The data:
=-=-=-=-=
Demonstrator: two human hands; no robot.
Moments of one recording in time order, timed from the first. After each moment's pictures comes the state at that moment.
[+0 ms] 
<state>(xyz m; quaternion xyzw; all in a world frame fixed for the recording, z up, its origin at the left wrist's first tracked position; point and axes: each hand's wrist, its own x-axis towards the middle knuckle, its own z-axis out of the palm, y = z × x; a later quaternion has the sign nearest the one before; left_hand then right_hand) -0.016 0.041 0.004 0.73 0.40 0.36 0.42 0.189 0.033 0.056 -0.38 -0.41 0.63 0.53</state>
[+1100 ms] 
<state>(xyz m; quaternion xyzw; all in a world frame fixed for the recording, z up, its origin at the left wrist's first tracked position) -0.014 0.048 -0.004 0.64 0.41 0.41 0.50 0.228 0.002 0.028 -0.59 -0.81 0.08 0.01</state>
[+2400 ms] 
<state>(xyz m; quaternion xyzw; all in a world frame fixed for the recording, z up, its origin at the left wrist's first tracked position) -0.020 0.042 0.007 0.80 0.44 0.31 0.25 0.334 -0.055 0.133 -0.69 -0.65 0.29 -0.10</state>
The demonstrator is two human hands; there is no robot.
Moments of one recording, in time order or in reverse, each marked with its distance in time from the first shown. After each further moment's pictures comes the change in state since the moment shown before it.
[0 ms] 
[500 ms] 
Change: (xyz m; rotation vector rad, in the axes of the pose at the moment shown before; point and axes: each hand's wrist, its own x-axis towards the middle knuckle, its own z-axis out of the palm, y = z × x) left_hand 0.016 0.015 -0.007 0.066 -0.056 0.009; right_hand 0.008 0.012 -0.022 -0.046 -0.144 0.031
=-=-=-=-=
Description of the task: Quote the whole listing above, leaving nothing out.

Output for this exercise:
Demonstrator: two human hands; no robot.
Moments of one recording in time order, timed from the first. After each moment's pictures comes the state at that moment.
[+0 ms] 
<state>(xyz m; quaternion xyzw; all in a world frame fixed for the recording, z up, its origin at the left wrist's first tracked position; point and axes: each hand's wrist, its own x-axis towards the middle knuckle, its own z-axis out of the palm, y = z × x; a later quaternion has the sign nearest the one before; left_hand then right_hand) -0.016 0.041 0.004 0.73 0.40 0.36 0.42 0.189 0.033 0.056 -0.38 -0.41 0.63 0.53</state>
[+1100 ms] 
<state>(xyz m; quaternion xyzw; all in a world frame fixed for the recording, z up, its origin at the left wrist's first tracked position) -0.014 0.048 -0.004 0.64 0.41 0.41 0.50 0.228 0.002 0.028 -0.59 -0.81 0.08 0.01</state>
[+2400 ms] 
<state>(xyz m; quaternion xyzw; all in a world frame fixed for the recording, z up, its origin at the left wrist's first tracked position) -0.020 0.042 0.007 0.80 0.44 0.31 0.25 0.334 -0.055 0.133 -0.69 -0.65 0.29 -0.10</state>
The demonstrator is two human hands; there is no robot.
Moments of one recording, in time order or in reverse, each marked with its distance in time from the first shown. After each further moment's pictures comes the change in state since the moment shown before it.
[0 ms] 
[500 ms] 
Change: (xyz m; rotation vector rad, in the axes of the pose at the moment shown before; point and axes: each hand's wrist, its own x-axis towards the middle knuckle, its own z-axis out of the palm, y = z × x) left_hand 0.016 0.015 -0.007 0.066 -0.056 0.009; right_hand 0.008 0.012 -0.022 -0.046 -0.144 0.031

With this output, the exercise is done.